Is it possible to create a typeguard, or something else that accomplishes the same purpose, to check if a variable is a specific interface type in a typescript union?
interface Foo { a:string }
interface Bar { b:string }
(function() {
function doStuff(thing: Foo | Bar) {
if(typeof thing === 'Foo') {
console.log('Foo');
}
else if (typeof thing === 'Bar') {
console.log('Bar');
}
else {
console.log('unknown');
}
}
var thing: Foo = {a:'a'};
doStuff(thing);
})();
typeof
doesn't do this.

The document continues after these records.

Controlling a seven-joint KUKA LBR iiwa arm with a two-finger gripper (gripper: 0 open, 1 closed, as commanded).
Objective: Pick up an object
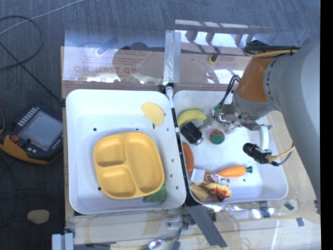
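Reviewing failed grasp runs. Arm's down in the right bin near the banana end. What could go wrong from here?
1. Clutter: the gripper sits close to the banana, a black object and a small red-and-green ball. It could knock one aside or catch two.
2. Wall: that group lies near the right bin's far rim and divider, leaving little approach room.
3. Round things like the ball or carrot may roll or slip.

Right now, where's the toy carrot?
In the camera view the carrot lies in the right bin, toward its near edge, just right of the small cluster of toys and below the gripper.
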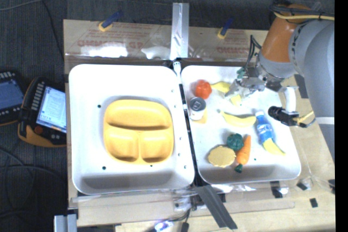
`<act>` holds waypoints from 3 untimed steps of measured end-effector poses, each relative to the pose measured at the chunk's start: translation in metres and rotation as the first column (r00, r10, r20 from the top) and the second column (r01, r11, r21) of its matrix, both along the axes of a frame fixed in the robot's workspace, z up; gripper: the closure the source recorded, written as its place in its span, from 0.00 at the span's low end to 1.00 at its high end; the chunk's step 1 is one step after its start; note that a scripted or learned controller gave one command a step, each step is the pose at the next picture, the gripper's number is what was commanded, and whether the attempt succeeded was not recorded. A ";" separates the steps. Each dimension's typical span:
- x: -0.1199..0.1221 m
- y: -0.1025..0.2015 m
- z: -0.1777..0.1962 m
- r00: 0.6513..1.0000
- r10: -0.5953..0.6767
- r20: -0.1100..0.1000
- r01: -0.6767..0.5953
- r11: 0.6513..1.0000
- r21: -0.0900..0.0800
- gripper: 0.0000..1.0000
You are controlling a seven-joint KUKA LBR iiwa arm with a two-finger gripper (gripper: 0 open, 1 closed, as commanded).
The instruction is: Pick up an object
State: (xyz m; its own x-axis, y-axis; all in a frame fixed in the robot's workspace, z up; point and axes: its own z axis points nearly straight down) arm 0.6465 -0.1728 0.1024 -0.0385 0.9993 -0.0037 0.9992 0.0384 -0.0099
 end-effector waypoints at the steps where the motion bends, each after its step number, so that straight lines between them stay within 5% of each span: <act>1: -0.008 0.053 0.098 0.999 0.048 0.008 -0.048 0.999 0.005 1.00; 2: 0.022 0.039 0.153 0.989 0.149 0.009 -0.149 0.989 0.000 1.00; 3: -0.015 0.083 0.141 0.994 0.110 0.008 -0.110 0.994 0.004 1.00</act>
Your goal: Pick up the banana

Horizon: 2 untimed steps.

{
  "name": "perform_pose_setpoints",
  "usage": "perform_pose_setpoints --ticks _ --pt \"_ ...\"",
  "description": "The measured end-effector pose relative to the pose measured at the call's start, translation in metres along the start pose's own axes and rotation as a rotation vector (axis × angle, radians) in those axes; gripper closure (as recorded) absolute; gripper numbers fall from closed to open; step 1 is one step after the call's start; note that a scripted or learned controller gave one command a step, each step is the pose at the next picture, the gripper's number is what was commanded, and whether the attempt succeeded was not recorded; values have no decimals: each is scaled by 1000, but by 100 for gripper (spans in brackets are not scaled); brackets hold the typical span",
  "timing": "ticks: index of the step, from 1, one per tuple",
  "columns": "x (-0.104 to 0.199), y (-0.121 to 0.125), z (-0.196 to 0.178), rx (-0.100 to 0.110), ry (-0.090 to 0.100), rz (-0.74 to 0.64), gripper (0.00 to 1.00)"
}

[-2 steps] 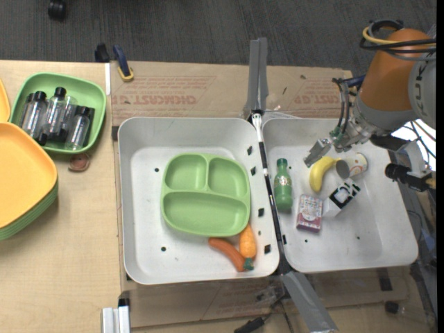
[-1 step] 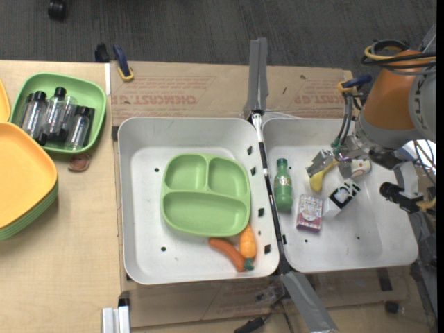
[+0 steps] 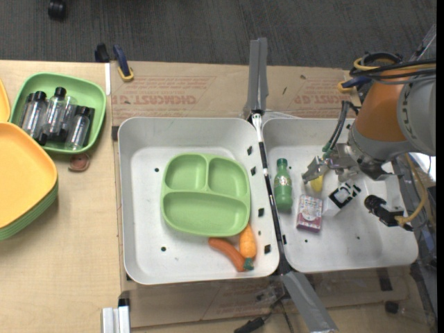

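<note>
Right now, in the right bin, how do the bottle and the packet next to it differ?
The bottle is green; the packet is pink and purple. The bottle is slim and rounded; the packet is flat and rectangular. The bottle sits beside the bin's left wall; the packet sits to its right, nearer the front. Both are in the right bin, close to the banana.

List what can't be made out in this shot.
- Camera view: banana. Only a small yellow bit shows; the gripper above it covers the rest, so whether it is held cannot be told.
- Camera view: pink packet. Its print is too small to read.
- Camera view: yellow plates. Cut off by the left edge.
- Camera view: small bottles in the green tray. Labels too small to read.
</note>
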<state>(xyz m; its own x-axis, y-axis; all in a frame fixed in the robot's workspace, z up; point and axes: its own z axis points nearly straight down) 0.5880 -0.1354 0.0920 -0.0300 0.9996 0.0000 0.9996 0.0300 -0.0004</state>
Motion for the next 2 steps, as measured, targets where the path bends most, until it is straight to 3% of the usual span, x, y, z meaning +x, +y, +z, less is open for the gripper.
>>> perform_pose_setpoints --ticks 1,2 --pt "-1 0 -9 0 -1 4 100" --pt "47 -26 -99 2 -1 223 100"
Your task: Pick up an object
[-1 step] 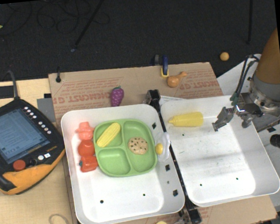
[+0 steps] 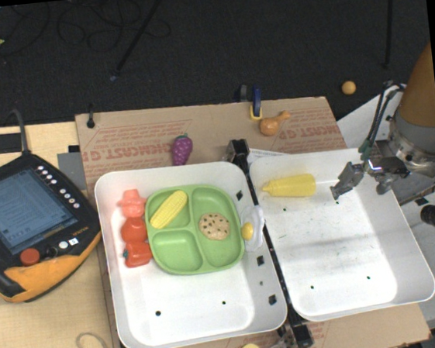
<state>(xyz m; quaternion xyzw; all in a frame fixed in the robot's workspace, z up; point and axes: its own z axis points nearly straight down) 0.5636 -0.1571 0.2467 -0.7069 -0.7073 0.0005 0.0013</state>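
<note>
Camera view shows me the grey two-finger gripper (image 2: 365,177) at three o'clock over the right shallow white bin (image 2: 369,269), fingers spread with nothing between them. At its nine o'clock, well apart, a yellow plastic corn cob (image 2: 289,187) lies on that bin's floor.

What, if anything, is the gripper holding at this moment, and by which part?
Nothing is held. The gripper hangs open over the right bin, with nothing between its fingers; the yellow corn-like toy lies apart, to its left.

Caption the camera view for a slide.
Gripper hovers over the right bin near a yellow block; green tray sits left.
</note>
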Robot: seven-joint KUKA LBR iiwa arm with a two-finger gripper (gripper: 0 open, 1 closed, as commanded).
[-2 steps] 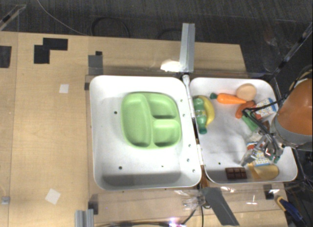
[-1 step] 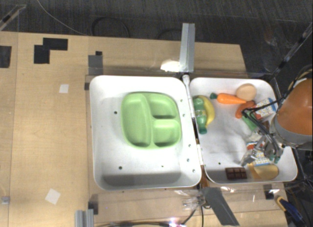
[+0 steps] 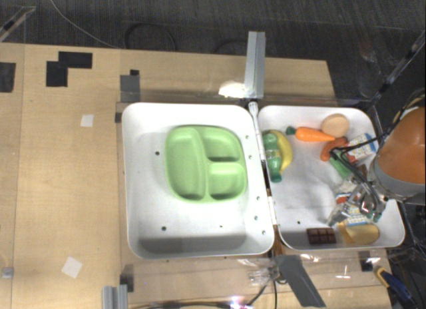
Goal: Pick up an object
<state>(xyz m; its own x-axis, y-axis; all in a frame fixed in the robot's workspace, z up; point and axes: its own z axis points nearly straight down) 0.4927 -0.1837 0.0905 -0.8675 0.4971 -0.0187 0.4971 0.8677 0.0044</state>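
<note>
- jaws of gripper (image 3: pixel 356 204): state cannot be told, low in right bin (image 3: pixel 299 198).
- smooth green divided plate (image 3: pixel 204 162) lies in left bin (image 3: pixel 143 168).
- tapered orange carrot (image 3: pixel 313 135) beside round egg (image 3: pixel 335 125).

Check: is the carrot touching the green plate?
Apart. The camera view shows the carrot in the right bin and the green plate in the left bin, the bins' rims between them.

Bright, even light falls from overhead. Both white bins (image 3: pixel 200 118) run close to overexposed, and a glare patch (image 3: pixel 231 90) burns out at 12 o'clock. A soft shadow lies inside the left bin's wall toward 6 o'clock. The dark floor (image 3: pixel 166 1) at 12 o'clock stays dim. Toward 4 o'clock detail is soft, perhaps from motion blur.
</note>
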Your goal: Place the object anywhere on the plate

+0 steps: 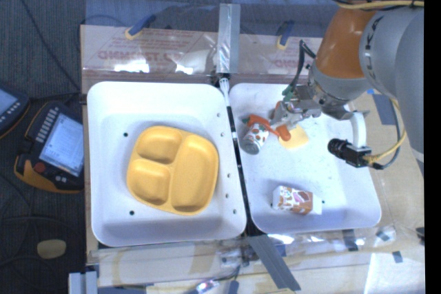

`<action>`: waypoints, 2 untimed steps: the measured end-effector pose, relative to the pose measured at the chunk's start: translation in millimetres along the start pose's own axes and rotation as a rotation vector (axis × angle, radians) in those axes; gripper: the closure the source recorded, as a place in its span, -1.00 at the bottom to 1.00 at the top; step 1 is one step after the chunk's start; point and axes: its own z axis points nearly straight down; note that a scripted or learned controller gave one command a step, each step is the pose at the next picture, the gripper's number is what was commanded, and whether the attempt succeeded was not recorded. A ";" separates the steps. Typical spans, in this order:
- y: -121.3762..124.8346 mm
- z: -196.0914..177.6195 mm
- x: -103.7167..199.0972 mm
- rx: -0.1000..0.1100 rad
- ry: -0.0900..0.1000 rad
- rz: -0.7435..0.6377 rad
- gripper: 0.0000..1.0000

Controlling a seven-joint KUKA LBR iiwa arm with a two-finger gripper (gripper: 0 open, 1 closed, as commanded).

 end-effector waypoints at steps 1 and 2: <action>-24.3 -0.2 83.2 -0.001 0.003 -0.089 1.00; -24.2 -0.2 83.0 -0.001 0.003 -0.089 -1.00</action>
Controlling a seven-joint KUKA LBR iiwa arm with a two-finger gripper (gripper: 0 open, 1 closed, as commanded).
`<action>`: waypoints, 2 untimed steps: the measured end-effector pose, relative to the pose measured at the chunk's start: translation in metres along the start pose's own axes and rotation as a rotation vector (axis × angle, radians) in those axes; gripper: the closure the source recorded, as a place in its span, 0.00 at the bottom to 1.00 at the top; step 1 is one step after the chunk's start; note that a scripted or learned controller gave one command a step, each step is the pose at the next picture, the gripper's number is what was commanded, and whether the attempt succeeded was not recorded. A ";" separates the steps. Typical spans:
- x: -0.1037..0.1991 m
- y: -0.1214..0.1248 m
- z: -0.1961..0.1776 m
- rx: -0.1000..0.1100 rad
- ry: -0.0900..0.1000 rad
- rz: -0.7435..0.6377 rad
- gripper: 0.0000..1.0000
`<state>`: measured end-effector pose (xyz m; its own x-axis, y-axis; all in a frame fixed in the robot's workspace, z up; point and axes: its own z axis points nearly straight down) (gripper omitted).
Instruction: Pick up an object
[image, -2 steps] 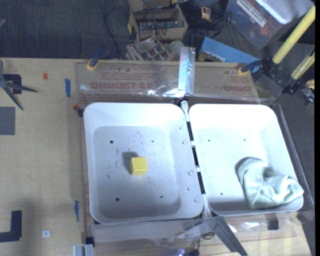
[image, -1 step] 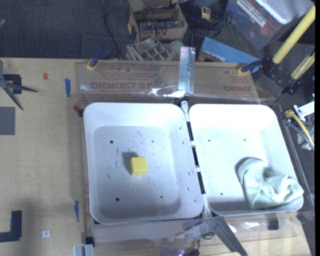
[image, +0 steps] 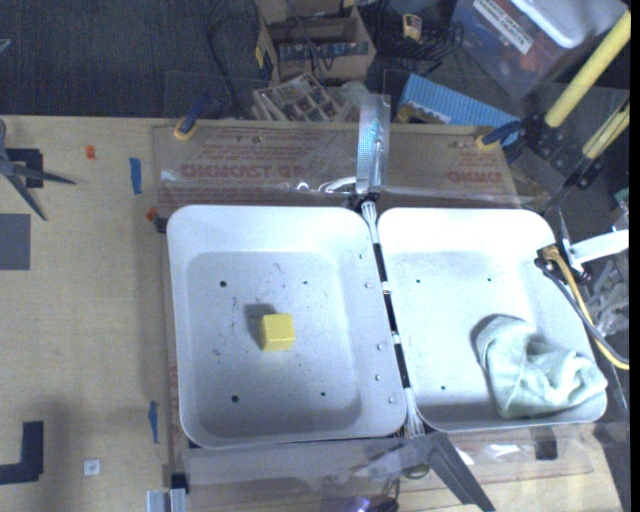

It always return "string", "number", "boolean", "object", "function", or "undefined".
You can test for object properties with a test like if(thing.a !== undefined) {
or if(thing.hasOwnProperty('a')) {
.
Note that you could make an object that had both a string a
and a string b
, so be aware of that possibility.
Since Typescript 1.6 you can use user-defined type guards:
let isFoo = (object: Foo| Bar): object is Foo => {
return "a" in object;
}
See https://www.typescriptlang.org/docs/handbook/advanced-types.html#user-defined-type-guards and https://github.com/microsoft/TypeScript/issues/10485
In TypeScript 2 you can use Discriminated Unions like this:
interface Foo {
kind: "foo";
a:string;
}
interface Bar {
kind: "bar";
b:string;
}
type FooBar = Foo | Bar;
let thing: FooBar;
and then test object using if (thing.kind === "foo")
.
If you only have 2 fields like in the example I would probably go with combined interface as @ryan-cavanaugh mentioned and make both properties optional:
interface FooBar {
a?: string;
b?: string
}
Note that in original example testing the object using if (thing.a !== undefined)
produces error Property 'a' does not exist on type 'Foo | Bar'.
And testing it using if (thing.hasOwnProperty('a'))
doesn't narrow type to Foo
inside the if
statement.
@ryan-cavanaugh is there a better way in TypesScript 2.0 or 2.1?